▶ What the exercise asks: Write out the whole listing below so that every line matches exactly.

▶ Raw data:
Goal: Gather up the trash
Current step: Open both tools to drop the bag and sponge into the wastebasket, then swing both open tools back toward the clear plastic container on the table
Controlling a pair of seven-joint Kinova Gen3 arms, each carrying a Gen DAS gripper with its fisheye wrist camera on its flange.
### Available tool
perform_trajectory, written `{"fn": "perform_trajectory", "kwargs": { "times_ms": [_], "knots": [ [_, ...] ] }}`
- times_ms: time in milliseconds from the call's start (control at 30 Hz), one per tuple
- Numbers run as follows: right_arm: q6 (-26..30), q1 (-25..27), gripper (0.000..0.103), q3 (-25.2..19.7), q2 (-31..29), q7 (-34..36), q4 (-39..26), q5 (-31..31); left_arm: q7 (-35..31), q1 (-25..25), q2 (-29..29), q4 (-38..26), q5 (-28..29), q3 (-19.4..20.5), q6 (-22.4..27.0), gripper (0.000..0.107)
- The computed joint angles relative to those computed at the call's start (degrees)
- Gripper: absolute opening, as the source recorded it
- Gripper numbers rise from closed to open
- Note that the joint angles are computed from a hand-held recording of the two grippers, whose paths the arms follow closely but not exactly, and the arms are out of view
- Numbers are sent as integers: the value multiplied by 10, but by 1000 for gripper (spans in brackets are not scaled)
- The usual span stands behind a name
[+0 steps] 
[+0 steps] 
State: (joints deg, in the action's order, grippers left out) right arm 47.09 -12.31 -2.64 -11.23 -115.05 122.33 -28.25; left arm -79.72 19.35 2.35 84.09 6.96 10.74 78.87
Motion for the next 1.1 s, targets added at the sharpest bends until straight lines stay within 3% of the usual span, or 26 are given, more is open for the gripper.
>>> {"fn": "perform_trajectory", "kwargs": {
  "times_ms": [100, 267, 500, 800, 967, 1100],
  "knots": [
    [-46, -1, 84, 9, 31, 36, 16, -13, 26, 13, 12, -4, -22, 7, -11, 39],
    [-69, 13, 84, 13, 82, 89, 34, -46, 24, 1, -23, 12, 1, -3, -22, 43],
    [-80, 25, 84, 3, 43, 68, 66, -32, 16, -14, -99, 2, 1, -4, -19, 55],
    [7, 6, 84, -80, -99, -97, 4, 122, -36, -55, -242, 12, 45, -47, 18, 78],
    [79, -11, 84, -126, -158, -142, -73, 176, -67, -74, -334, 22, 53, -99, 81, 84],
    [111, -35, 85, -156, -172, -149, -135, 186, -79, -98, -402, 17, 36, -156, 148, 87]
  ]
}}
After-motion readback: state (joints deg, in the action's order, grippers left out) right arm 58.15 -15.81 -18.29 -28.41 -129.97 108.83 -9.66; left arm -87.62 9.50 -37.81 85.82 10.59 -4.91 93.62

▶ Written solution:
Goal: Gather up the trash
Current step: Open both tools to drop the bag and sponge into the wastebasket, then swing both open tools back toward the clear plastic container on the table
Controlling a pair of seven-joint Kinova Gen3 arms, each carrying a Gen DAS gripper with its fisheye wrist camera on its flange.
### Available tool
perform_trajectory, written `{"fn": "perform_trajectory", "kwargs": { "times_ms": [_], "knots": [ [_, ...] ] }}`
- times_ms: time in milliseconds from the call's start (control at 30 Hz), one per tuple
- Numbers run as follows: right_arm: q6 (-26..30), q1 (-25..27), gripper (0.000..0.103), q3 (-25.2..19.7), q2 (-31..29), q7 (-34..36), q4 (-39..26), q5 (-31..31); left_arm: q7 (-35..31), q1 (-25..25), q2 (-29..29), q4 (-38..26), q5 (-28..29), q3 (-19.4..20.5), q6 (-22.4..27.0), gripper (0.000..0.107)
- The computed joint angles relative to those computed at the call's start (degrees)
- Gripper: absolute opening, as the source recorded it
- Gripper numbers rise from closed to open
- Note that the joint angles are computed from a hand-held recording of the two grippers, whose paths the arms follow closely but not exactly, and the arms are out of view
- Numbers are sent as integers: the value multiplied by 10, but by 1000 for gripper (spans in brackets are not scaled)
- The usual span stands behind a name
[+0 steps] 
[+0 steps] 
State: (joints deg, in the action's order, grippers left out) right arm 47.09 -12.31 -2.64 -11.23 -115.05 122.33 -28.25; left arm -79.72 19.35 2.35 84.09 6.96 10.74 78.87
Motion for the next 1.1 s, targets added at the sharpest bends until straight lines stay within 3% of the usual span, or 26 are given, more is open for the gripper.
>>> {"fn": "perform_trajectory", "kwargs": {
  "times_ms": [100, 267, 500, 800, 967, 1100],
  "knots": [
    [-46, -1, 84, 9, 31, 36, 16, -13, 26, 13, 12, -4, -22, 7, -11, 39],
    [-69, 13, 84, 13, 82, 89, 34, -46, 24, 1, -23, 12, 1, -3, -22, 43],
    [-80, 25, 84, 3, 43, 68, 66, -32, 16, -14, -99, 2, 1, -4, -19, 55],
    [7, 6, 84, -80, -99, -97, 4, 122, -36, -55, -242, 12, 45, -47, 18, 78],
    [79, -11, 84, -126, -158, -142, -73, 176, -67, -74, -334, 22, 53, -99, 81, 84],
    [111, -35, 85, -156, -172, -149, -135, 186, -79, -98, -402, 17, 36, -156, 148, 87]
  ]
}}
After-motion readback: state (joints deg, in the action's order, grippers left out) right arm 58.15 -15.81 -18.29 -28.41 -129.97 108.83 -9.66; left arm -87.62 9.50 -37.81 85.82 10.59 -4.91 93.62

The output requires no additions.